* [To do]:
Everything in the data below is left aside except the lines from the one containing "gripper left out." through the one containing "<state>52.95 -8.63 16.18"; repeat those exactly.

▽

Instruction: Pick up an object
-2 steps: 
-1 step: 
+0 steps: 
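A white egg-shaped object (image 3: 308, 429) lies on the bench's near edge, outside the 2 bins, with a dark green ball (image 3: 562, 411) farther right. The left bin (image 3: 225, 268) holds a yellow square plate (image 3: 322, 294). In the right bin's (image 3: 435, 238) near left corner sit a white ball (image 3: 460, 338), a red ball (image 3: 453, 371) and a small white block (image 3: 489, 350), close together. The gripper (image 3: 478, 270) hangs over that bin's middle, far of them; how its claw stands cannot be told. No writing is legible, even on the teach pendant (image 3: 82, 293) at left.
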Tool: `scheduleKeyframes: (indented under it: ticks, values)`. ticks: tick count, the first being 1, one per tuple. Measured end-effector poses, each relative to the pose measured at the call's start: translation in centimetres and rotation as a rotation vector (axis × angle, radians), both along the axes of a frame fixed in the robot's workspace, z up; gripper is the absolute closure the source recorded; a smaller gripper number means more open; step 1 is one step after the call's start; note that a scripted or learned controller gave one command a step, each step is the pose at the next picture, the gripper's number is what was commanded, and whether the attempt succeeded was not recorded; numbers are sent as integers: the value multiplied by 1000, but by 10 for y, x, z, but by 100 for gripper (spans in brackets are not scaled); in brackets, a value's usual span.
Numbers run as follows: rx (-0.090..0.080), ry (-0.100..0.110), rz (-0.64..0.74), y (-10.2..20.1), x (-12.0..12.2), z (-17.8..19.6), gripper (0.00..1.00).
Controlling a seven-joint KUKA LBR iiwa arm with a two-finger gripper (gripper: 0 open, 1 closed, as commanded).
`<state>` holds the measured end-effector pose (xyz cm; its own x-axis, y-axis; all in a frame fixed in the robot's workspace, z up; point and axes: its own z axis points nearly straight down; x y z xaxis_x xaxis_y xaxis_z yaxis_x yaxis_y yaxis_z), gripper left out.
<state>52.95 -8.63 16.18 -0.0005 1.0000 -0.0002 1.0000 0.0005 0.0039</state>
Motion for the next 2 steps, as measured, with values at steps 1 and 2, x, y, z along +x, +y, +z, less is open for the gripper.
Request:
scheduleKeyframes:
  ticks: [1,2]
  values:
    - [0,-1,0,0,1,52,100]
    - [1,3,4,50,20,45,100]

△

* [Final answer]:
`<state>` holds the measured end-effector pose (xyz cm; its own x-axis, y-axis; all in a frame fixed in the robot's workspace, z up; point and axes: its own z axis points nearly straight down; x y z xaxis_x xaxis_y xaxis_z yaxis_x yaxis_y yaxis_z), gripper left out.
<state>52.95 -8.63 16.18 -0.0005 1.0000 -0.0002 1.0000 0.0005 0.0039</state>

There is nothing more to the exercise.